New product to create Alpha

With the launch of multiple funds, Arthveda intends to expand its assets under its management corpus

While many people are aware about Kapil Wadhawan’s venture Dewan Housing Finance (DHFL), the third largest home mortgage finance company, very few are aware about Arthveda, a company promoted by DHFLin the Alternative Assets fund category. Arthveda today manages funds of about Rs400 crore catering mainly to HNIs and ultra HNIs.

Arthveda recently launched Arthveda Alpha L50 under a PMS scheme. The same scheme would also, as an Alternate Investment Fund (AIF), target institutional investors at later date. Arthveda Alpha L50 invest¬ment basket is Nifty 50 companies, as Nifty 50 companies are relatively safe with large market cap and represent a larger number of sectors. They also have good liquidity that makes buying and selling easy. But Alpha L50 is not a passive fund as some of the Nifty 50 ETFs are. The big difference is that the Alpha L50 weightage of investment in these companies is not the same as the Nifty 50 weightage. Due to that, returns of the Alpha L50 would not mimic that of Nifty 50. Dr. Vikas Gupta, who is managing the funds and is the man behind this concept, explains, “There are many companies in Nifty 50 that are highly valued.
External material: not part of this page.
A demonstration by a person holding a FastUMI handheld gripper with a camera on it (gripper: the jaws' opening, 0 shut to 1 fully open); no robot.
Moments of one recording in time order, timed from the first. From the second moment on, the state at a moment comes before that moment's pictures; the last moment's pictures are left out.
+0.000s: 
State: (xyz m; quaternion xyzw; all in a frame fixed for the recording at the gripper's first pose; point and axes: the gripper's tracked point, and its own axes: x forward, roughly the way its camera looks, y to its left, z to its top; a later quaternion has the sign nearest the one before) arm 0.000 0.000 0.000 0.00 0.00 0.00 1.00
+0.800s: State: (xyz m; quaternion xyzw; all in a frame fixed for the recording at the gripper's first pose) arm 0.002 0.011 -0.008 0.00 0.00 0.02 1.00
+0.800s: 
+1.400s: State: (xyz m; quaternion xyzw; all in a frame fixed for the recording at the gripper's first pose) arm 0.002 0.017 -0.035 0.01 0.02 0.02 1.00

Since weightage in Nifty 50 is based on market cap, fund managers end up buying the over-valued stocks. By launching Alpha L50, we would under-allocate to higher valued companies and assign higher allocations to under-valued companies. By doing this we would create alpha for the investors”. This means Arthveda will take a call, based on its own research, on these companies to decide what weightage needs to be given to each of the companies in the portfolio. But once the portfolio is made up, that portfolio will remain static for the next 12 months. The fund claims that by making the portfolio static for 12 months, the returns will be considered as long term and hence tax-free.
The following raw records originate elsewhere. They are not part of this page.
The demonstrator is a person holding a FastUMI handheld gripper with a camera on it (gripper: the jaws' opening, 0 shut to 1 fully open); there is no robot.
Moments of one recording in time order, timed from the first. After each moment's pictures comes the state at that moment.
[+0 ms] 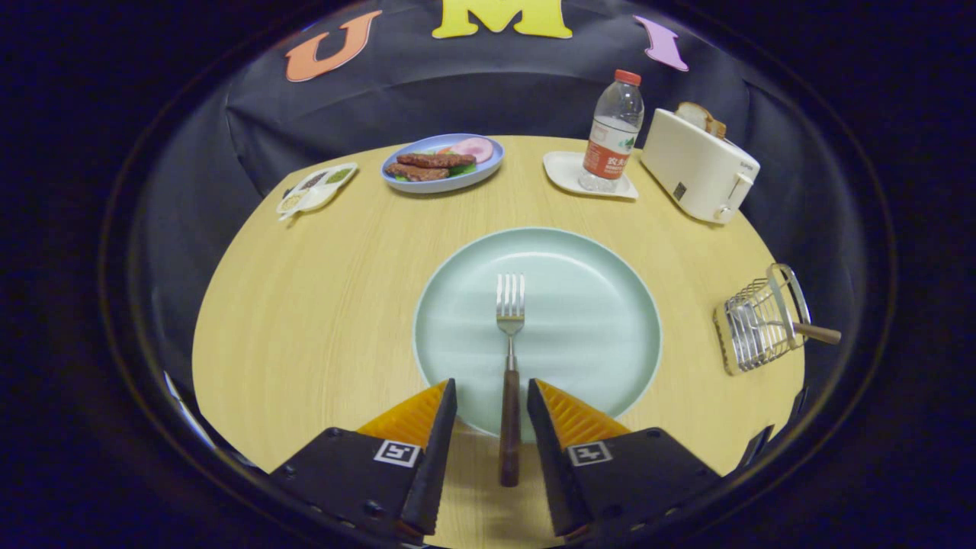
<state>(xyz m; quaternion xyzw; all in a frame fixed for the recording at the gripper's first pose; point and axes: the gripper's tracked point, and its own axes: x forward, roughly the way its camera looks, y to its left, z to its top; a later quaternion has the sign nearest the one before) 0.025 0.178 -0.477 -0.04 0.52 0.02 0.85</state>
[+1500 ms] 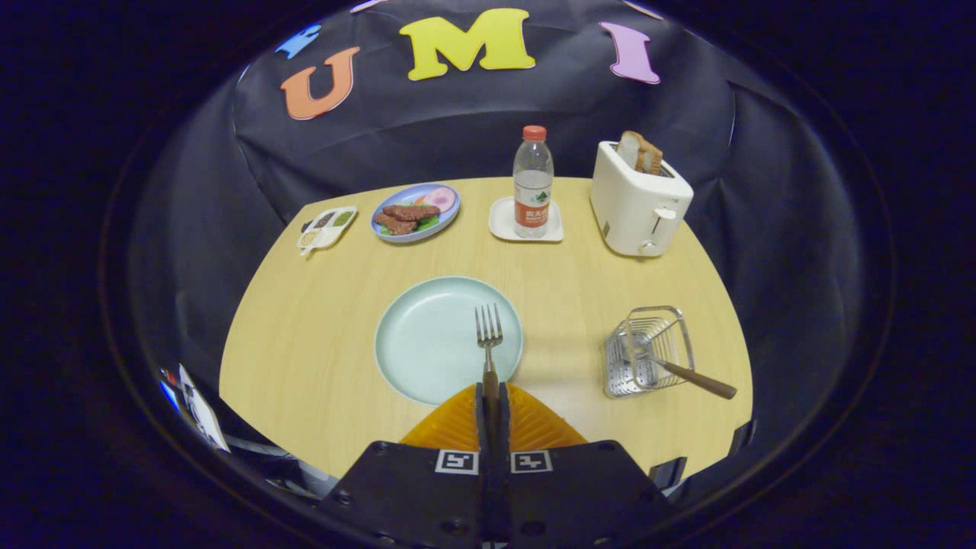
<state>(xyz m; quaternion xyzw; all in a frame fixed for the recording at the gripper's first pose) 0.018 0.049 -0.348 -0.03 0.49 0.08 0.87</state>
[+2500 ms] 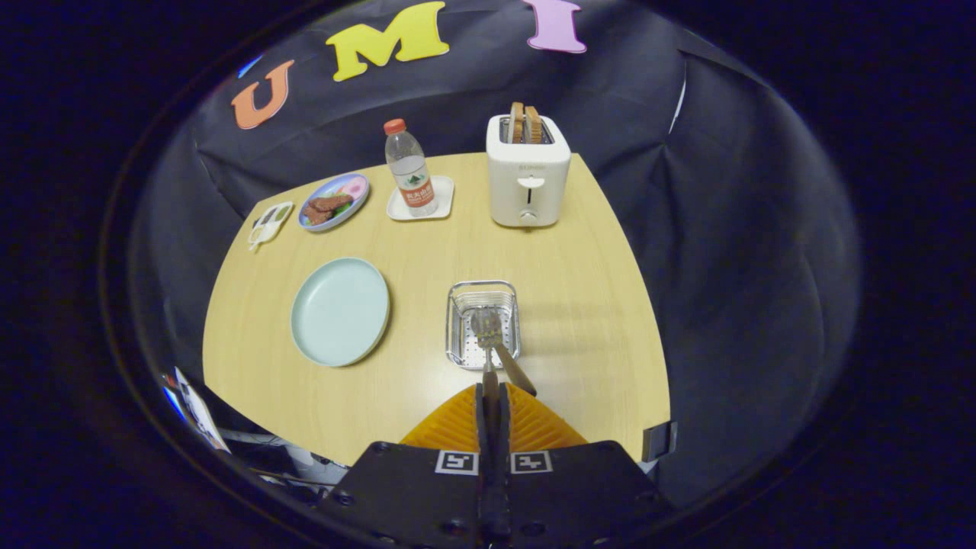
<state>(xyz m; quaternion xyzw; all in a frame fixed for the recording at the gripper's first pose) 0.012 -0.119 -0.326 -0.03 0.56 0.02 0.83</state>
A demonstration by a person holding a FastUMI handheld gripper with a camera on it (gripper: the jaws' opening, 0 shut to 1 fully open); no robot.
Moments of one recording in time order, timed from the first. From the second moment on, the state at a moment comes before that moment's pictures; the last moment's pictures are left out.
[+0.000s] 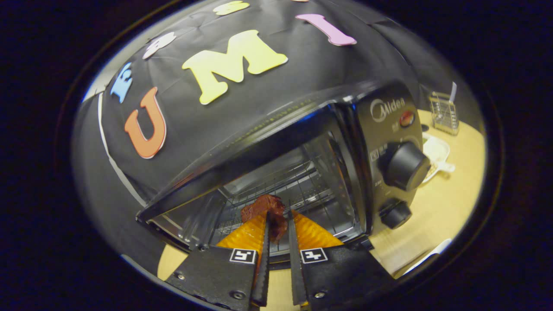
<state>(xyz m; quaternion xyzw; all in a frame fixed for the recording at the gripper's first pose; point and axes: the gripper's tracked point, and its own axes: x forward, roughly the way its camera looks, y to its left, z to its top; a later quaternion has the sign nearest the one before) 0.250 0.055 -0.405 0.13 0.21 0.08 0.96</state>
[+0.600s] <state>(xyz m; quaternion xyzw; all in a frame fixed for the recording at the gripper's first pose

But this is easier said than done. The fund would use its own benchmark to decide which companies are undervalued and which companies are overvalued. Based on the internal research, the call would be made on the weightage. Gupta claims that they have done back testing of their methodology for the last 10 years and claims that in such testing their picks outperformed the Nifty 50 returns quite handsomely. But proof of the concept is one thing, delivery in reality another. Alpha L50 needs to deliver returns that can create alpha for the investors. If the scheme fails to create Alpha, investors will be disappointed. Also, this is the first fund from Arthveda investing in direct equity and hence there is no track record.

First real estate fund
Under Alpha L50, PMS investors have to invest a minimum of Rs25 lakhs, while under AIF it would be minimum Rs1 crore. Bikram Sen, CEO of Arthveda, informs, “Our fund philosophy is value-based investing to generate returns for the investors”.
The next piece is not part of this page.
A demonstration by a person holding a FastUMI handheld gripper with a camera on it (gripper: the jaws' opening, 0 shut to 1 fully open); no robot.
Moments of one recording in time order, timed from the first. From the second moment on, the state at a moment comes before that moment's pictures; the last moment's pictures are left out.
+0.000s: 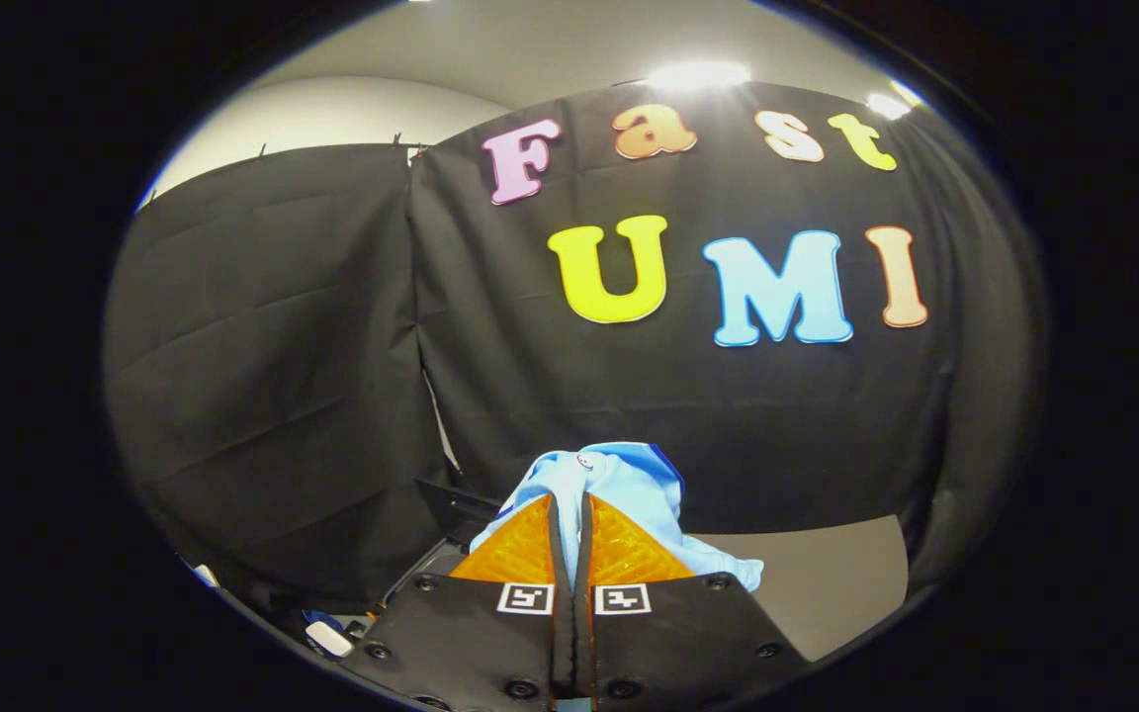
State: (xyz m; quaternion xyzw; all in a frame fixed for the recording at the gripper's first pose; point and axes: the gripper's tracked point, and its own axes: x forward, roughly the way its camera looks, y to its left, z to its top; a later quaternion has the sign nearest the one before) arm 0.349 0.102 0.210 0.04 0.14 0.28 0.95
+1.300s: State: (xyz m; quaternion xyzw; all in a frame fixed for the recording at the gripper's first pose) arm 0.320 0.312 0.178 0.05 0.17 0.36 0.92
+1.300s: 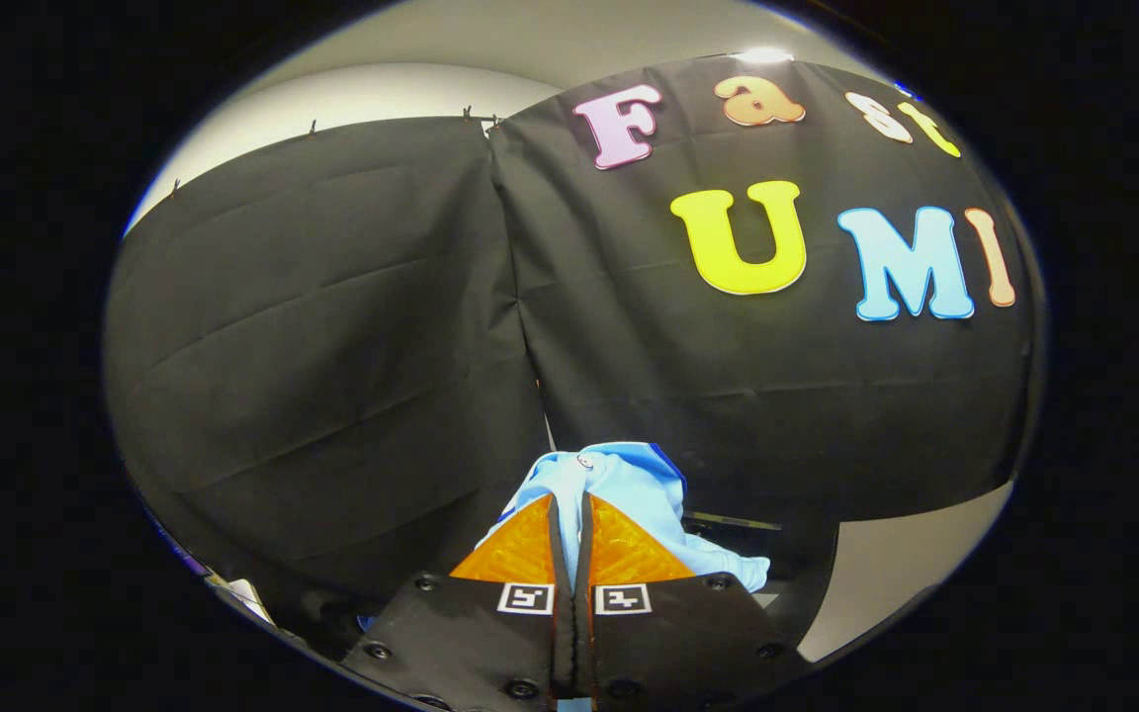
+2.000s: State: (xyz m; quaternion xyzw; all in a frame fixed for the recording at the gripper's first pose) arm 0.339 0.356 0.056 0.04 0.21 0.33 0.92
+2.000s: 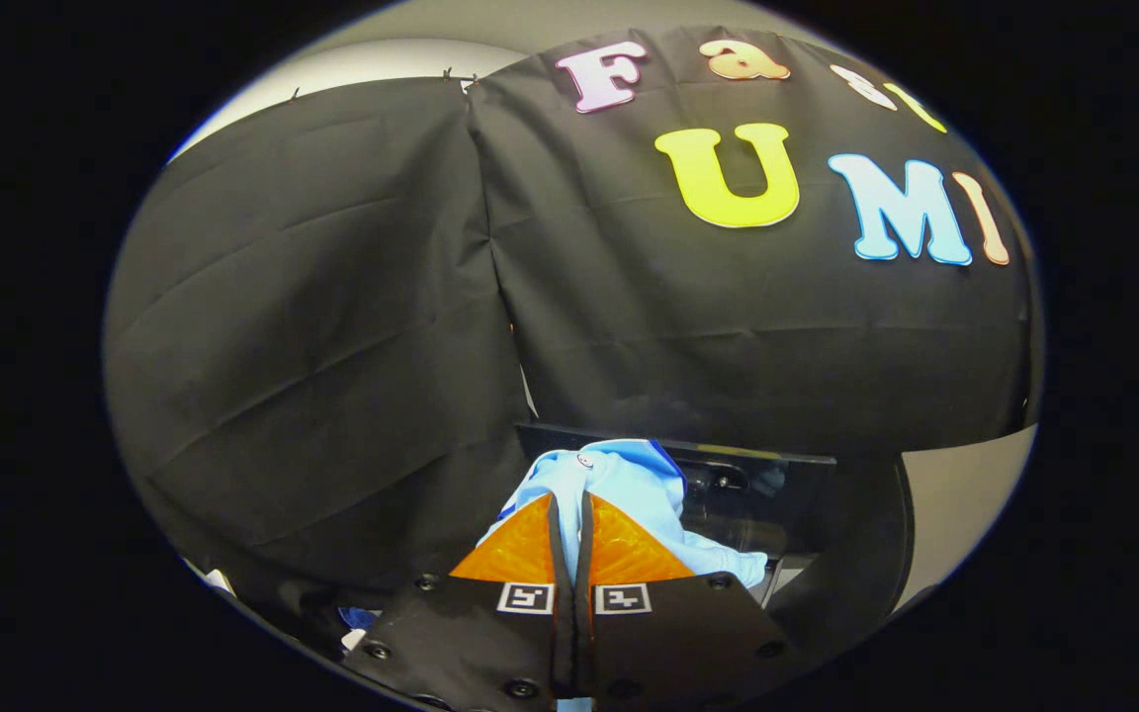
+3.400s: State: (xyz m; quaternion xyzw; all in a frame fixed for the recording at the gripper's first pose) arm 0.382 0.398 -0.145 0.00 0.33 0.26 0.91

But this is not the first fund launched by Arthveda. The first fund launched by Arthveda was in 2006-07, which was the first fund in the Indian real estate sector. The fund invested in various real estate projects and claims to have made six exits with IRRS in the range of 20-45 per cent. Another fund was launched in FY11-12 called Star Fund, again a real estate fund, where funds have invested in 30-35 projects in Tier II and III cities with a ticket size between Rs5 crore and Rs20 crore.

Another fund is Arthveda Anu (micro-infrastructure projects fund) that recently launched in the current financial year is investing in infra projects through companies’ executing projects in roads, water, sewage and utilities. This fund is looking at ticket sizes of Rs2 crore to Rs20 crore.

With the launch of multiple funds, Arthveda intends to expand its assets under its management corpus. But all the schemes launched by the Arthveda are targeted towards the HNI and Ultra HNIS. It may not be a bad idea if Arthveda targets the retail investors too; that would help to expand the base as well as the corpus.